:: What is being asked ::
From the records below, please repeat exactly the line that has "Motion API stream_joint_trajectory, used", the line that has "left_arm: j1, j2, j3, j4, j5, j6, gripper", and every line between them, and nothing else.

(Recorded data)
== Segment start ==

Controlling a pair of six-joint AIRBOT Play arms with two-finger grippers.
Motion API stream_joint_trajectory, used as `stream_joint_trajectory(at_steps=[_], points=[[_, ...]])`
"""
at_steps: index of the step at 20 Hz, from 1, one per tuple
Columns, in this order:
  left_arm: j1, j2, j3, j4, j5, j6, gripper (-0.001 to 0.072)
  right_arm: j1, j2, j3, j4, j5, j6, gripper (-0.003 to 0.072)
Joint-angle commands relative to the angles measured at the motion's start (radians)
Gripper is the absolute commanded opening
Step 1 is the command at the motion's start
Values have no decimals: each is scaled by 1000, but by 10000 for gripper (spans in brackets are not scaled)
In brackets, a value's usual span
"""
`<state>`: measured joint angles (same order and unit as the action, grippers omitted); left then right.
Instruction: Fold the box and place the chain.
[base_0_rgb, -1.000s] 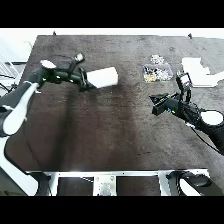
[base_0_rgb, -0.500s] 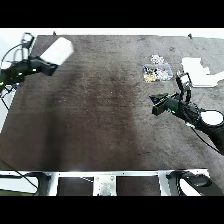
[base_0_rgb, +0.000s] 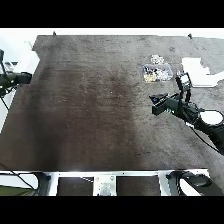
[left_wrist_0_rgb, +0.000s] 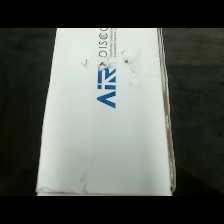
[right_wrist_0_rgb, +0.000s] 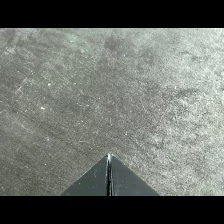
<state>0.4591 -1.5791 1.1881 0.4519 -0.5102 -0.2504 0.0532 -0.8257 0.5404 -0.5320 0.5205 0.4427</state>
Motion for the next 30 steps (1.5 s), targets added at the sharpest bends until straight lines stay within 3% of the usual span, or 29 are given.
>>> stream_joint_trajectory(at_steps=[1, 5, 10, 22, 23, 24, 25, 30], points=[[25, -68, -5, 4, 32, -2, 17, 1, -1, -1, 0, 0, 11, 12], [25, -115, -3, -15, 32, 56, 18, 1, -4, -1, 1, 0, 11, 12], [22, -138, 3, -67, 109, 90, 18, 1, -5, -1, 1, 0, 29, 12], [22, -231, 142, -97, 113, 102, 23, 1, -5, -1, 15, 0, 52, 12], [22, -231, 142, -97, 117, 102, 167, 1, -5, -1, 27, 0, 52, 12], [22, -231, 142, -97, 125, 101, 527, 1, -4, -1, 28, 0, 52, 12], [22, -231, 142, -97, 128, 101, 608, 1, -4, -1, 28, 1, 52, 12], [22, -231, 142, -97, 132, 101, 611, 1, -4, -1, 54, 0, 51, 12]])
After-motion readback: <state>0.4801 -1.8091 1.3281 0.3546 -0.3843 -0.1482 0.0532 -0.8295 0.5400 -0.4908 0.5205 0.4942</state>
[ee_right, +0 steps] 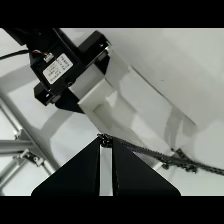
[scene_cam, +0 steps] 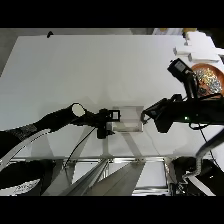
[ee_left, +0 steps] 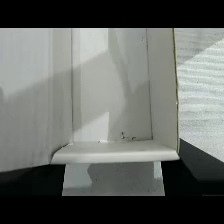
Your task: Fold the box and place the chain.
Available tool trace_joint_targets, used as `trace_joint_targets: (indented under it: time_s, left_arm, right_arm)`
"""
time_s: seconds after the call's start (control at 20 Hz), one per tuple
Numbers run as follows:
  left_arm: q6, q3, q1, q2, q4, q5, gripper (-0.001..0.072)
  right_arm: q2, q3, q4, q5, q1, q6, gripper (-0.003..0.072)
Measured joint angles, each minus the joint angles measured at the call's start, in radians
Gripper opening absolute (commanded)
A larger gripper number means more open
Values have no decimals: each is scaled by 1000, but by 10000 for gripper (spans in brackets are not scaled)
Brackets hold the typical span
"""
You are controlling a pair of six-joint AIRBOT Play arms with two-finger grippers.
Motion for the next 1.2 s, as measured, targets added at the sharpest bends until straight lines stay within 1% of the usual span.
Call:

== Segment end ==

:: Answer section ::
Motion API stream_joint_trajectory, used as `stream_joint_trajectory(at_steps=[_], points=[[_, ...]])`
"""
at_steps: index of the step at 20 Hz, from 1, one per tuple
Columns, in this order:
  left_arm: j1, j2, j3, j4, j5, j6, gripper (-0.001 to 0.072)

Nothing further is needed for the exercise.